Ignoring potential data races related to the vector, I agree that this code should have defined behavior, so we can say a few things about it. We can say:
- that all threads see flags as all true initially (happens-before induced by spawn)
- that the parent thread will see flags as all false after all threads are joined (hb induced by join)
- that no thread will see a true value after it has seen a false value for
flags[i]
(transitivity)
I think this should end it. Most notably, we cannot say
- when a thread sees
flags[i]
to be false relative to other thread's progress - we cannot say anything about other atomic variables you may share between threads. In other words, loads and stores from/to those variables will have no relationship to the loads and stores to
flags[i]
across threads. In particular, when considering all updates by all threads to all atomic shared variables, there may not exist a sequential order that is consistent with the update order observed by the threads.
So the correctness of whatever algorithm these flags implement could be judged only once the rest of the code that accesses shared state is revealed (if there is such code).
It helps to be somewhat formal (it's not overdoing it, IMO) and stick with the definition of a data race as:
A program that has two conflicting evaluations has a data race unless either both conflicting evaluations are atomic operations one of the conflicting evaluations happens-before another.
where "conflicting evaluations" are defined as:
When an evaluation of an expression writes to a memory location and another evaluation reads or modifies the same memory location, the expressions are said to conflict
When adopting this view we wouldn't call it a "data race." Memory location btw is a byte.
So data races are undefined behavior, evaluations involving two atomic operations on the same memory location don't conflict, but rather are guarded by the memory model guarantees. These guarantees can range from nothing (relaxed) to very little (sequential consistency).
Although I'm not 100% sure, using relaxed
assignments to atomics probably has no purpose beyond removing the formal undefinedness of a program that would otherwise exist.
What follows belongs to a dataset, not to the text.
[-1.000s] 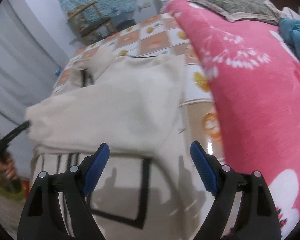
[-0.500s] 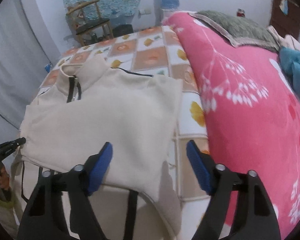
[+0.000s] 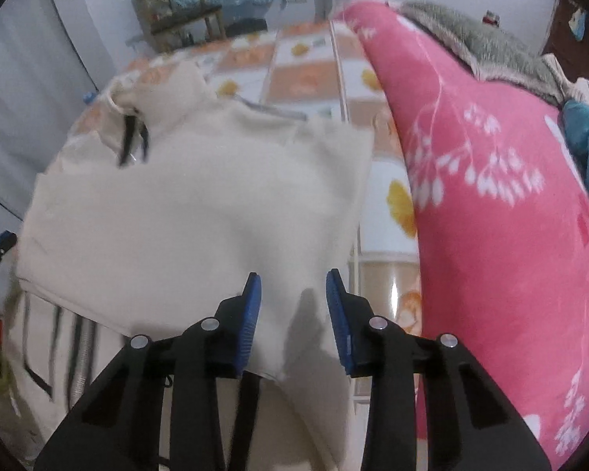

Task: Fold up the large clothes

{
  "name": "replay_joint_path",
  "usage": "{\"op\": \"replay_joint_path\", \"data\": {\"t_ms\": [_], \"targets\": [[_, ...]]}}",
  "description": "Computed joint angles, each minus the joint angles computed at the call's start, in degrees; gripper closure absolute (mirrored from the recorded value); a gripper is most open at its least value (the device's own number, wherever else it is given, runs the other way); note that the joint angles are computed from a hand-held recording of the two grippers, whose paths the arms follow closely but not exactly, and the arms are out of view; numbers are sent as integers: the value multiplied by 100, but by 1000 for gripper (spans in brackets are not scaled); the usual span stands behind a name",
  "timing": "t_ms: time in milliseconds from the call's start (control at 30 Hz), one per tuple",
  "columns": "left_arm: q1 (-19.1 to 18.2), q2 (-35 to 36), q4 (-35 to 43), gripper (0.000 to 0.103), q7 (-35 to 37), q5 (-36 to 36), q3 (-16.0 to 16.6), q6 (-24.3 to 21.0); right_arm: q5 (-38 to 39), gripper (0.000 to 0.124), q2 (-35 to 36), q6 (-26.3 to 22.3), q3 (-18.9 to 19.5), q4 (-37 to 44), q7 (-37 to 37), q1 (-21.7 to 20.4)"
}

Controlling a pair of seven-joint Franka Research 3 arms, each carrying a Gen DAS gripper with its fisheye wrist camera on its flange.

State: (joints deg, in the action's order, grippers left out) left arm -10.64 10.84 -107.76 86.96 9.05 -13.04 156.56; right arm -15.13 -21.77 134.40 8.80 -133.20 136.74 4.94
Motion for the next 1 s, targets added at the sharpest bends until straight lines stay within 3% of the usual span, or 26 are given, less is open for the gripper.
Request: {"op": "replay_joint_path", "data": {"t_ms": [67, 200, 267, 367, 467, 667, 767, 800, 900, 1000], "targets": [[157, 96, 164, 71, 453, -651, -226, -41, -59, 90, 63, 209, -8, 57, -21, -21], [74, 595, 809, 68, 614, -1101, -348, -779, 109, 90, 410, 675, -165, 103, -235, 37], [-85, 788, 931, 68, 441, -897, -263, -874, 292, 89, 593, 369, -169, 130, -267, 93], [-111, 753, 723, 67, 414, -766, -249, -577, 571, 89, 444, 336, -266, -97, -355, 182], [-28, 771, 751, 67, 500, -907, -318, -634, 534, 89, 388, 203, -238, 75, -353, 126], [-29, 738, 719, 67, 474, -937, -310, -638, 135, 88, 827, 658, -304, 522, -433, -47], [18, 727, 680, 67, 544, -1052, -351, -584, 178, 84, 1291, 293, -440, 768, -569, -89], [27, 731, 679, 67, 571, -1072, -356, -572, 309, 84, 1318, 404, -536, 712, -597, -51], [17, 696, 626, 67, 618, -1040, -343, -498, 179, 81, 1198, 175, -507, 803, -361, -10], [27, 566, 463, 66, 689, -1022, -350, -304, 250, 74, 950, 241, -467, 709, -320, 83]]}}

Most algorithms one might come up with require at least sequential consistency (IIRC classic algorithms like Dekker's and Peterson's do).
An approach that's sometimes taken is to start with an implementation that uses default atomics with sequential consistency, and then reason about how to relax it (for related operations, this would typically by acquire/release sections). See this paper for an example of this technique in the context of a lock free deque.